但他已经来不及恶心了,因为更大的震惊紧随其后——
这尼姑的意思,她是男的?
还是自己的……舅舅?
黑暗和抚摸让季明月五感敏锐,他听得碧桃声音颇粗。
满打满算,季明月此前一共见过两次碧桃——虽然在南山禅寺时隔着缭绕的烟气,在深城酒会上对方换了张脸孔,虽然碧桃身形较寻常女子更为高挑——但无论如何,他可以肯定的是,碧桃是个如假包换的女人。
季明月第一次对自己的视觉和智商,产生了根本性的怀疑。
那双属于半鬼的手如毒蛇黏湿的鳞片,一寸寸碾过季明月的皮肤。他汗毛倒竖,朝后退了半步,碰到了椅子。

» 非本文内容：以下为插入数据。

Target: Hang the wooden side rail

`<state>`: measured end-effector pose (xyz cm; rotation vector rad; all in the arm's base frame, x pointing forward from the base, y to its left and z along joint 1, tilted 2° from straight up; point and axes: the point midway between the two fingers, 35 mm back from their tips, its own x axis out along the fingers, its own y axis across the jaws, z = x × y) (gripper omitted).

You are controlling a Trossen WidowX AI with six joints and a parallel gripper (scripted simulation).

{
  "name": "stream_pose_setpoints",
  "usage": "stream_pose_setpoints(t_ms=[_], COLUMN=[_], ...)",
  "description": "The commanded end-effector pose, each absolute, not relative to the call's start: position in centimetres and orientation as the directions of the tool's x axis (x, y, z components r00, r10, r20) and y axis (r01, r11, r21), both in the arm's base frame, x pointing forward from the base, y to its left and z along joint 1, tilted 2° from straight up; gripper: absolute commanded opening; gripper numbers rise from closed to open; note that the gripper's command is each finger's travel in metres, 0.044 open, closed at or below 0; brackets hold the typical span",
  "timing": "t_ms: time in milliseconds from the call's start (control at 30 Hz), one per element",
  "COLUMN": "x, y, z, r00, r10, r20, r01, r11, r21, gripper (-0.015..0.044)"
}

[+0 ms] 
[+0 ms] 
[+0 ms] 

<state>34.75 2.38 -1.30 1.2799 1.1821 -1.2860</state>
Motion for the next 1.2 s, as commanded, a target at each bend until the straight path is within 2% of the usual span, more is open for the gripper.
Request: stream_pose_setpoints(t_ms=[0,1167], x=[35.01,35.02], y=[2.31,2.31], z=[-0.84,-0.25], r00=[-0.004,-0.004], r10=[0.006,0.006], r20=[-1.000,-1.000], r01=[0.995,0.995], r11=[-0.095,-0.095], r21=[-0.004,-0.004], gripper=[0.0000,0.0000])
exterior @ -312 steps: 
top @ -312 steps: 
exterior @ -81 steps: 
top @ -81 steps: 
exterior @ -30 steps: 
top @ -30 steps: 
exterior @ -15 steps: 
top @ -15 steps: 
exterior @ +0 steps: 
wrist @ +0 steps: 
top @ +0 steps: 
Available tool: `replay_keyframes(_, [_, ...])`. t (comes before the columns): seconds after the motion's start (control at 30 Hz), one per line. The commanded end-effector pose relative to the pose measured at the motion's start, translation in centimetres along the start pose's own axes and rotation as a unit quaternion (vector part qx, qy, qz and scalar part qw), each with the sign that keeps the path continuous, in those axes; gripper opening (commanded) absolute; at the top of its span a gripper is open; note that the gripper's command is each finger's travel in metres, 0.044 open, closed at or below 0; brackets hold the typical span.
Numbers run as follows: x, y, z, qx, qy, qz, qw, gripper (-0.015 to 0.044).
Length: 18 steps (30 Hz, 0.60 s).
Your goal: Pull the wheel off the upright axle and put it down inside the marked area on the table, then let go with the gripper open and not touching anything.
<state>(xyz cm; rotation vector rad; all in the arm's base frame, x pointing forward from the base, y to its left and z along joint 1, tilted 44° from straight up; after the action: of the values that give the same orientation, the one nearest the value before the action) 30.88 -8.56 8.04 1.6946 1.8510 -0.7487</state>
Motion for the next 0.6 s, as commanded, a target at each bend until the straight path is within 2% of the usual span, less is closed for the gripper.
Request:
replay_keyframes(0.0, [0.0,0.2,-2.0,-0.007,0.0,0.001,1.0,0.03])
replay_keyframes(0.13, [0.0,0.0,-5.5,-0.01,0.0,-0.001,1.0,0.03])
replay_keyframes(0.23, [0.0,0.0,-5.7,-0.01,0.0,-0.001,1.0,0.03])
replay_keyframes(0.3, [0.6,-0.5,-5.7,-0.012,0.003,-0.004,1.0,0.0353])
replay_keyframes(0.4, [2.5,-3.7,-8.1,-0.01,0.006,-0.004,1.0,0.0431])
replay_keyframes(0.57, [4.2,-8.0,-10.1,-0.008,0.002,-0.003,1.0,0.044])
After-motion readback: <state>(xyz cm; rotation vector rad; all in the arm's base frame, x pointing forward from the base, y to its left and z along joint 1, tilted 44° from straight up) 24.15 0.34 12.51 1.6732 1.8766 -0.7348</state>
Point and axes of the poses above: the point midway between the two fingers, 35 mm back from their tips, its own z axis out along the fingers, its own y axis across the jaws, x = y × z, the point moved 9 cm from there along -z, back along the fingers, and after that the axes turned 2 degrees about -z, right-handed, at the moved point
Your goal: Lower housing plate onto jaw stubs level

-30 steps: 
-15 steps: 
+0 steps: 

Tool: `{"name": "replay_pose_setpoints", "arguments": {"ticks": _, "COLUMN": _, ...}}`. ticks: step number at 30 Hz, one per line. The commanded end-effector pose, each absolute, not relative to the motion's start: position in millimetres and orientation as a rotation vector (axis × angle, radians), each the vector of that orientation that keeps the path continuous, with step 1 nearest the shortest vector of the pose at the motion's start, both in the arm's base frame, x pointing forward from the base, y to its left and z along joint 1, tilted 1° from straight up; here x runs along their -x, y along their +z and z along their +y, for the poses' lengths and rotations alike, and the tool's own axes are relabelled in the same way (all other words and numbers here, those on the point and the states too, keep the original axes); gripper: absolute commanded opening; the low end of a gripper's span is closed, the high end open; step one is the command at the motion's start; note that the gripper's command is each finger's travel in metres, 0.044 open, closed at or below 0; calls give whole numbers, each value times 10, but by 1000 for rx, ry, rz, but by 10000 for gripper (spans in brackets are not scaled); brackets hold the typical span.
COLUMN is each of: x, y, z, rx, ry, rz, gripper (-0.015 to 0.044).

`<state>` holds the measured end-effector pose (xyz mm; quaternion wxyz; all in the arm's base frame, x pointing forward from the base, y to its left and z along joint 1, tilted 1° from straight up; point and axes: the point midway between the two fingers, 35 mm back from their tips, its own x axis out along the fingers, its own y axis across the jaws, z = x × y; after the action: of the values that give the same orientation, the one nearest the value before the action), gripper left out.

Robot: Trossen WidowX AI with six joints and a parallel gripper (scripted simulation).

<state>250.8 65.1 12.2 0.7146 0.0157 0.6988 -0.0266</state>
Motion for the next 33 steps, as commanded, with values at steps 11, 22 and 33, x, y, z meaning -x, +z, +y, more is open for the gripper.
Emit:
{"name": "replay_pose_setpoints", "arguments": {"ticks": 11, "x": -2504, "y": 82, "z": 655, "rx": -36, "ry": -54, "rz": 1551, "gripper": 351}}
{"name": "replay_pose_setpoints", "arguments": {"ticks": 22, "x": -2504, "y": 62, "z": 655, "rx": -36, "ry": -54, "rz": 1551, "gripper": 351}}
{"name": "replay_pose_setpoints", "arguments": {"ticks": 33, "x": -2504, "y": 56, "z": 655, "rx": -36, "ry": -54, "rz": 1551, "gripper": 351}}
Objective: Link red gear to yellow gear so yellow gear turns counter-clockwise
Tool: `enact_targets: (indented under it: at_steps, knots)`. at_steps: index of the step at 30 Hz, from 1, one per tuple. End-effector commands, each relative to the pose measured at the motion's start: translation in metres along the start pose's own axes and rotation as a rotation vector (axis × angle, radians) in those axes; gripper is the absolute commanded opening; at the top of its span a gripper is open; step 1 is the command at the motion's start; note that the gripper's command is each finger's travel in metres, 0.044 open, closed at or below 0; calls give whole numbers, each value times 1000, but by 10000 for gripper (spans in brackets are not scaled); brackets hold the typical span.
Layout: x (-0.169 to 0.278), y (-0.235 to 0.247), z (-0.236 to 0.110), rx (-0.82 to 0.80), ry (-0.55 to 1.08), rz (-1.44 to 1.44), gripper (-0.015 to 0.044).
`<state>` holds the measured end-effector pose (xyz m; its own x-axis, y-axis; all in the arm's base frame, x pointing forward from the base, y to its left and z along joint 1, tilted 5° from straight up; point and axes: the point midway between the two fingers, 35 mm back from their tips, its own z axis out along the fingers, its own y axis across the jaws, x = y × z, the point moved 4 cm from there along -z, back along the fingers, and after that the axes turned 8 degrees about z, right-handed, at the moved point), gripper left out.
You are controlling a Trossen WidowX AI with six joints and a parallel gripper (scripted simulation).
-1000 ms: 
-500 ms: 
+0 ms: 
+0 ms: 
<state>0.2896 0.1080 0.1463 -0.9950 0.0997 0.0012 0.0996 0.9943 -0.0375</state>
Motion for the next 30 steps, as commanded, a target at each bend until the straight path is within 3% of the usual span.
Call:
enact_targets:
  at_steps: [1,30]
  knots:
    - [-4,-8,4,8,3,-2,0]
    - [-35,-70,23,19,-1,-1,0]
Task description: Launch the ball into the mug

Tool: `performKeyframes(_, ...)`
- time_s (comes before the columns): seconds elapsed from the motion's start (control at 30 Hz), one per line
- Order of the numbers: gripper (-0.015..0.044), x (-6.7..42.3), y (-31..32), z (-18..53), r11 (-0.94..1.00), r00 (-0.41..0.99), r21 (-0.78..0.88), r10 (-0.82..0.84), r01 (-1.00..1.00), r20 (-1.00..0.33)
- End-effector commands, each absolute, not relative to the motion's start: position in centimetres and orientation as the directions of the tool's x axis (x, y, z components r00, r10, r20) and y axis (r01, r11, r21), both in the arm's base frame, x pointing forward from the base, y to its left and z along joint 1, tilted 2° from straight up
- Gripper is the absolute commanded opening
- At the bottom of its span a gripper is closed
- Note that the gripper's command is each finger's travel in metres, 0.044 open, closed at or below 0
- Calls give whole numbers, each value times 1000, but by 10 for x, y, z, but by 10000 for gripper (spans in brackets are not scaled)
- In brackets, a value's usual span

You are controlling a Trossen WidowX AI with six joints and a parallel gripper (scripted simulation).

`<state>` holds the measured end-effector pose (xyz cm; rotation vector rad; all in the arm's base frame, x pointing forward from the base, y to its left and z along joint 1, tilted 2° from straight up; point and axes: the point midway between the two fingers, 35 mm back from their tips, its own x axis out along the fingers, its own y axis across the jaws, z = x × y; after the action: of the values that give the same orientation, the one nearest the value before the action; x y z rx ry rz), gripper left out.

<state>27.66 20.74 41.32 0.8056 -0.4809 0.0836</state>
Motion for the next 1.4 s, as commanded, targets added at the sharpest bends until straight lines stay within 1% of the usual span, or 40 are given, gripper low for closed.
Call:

碧桃借力将季明月按在椅子上,从他那对惊恐的眼睛中窥见正在微笑的自己:“我可从来没说过我的身份。”
的确是很沉实的男声。
碧桃松了手,季明月却已经无力从椅子上起身了。
对外甥的反应,碧桃并不惊异,甚至有种理所应当的满足:“我只是爱这一头青丝,爱这僧袍斗笠,喜欢女孩儿的玩意儿罢了,活该世人愚蠢,各个唤我碧桃师太。”
季明月明白了什么,却又不敢相信。
……自己的这位舅舅,是个喜欢玩cosplay的女装大佬。
“名字、身份、成就、荣耀,不过生不带来死不带去的外物。我是男是女,甚至是人是鬼,重要吗?”碧桃的手从季明月脸上移开。
他像是在问季明月,也像是在问自己。
紧接着,碧桃摘下头套,将一头垂腰黑发散落,长发海浪那般在腰际飘摇。
他又持匕首割开手腕,指尖沾汩汩流动的鲜血,一下一下地涂在脸上。
眉毛、眼睛、山根、双颊……宛若匠人精心描绘着自己心爱的瓷器。
眼前这邪气的一幕已经引起季明月生理不适,然而更诡异的是,血液触到碧桃的脸后便如同扑火飞蛾一样,瞬间不见。
随着碧桃的动作,那张“连海”的面皮逐渐溶解消失。
取而代之的,是另外一张脸。
细眉淡目,别有风情,配上他的发型穿着,端得是一位长身玉立、青丝如瀑的西装帅哥。
完全恢复原本的容貌后,碧桃见季明月极力克制着翕动的嘴唇和打颤的牙齿,俯身笑了起来:“本无,别怕。这里是你的故乡。”
笑容好看极了。间或有发丝从他鬓边滑落,同腕间坠落的鲜血一起,在季明月脸上来回荡漾。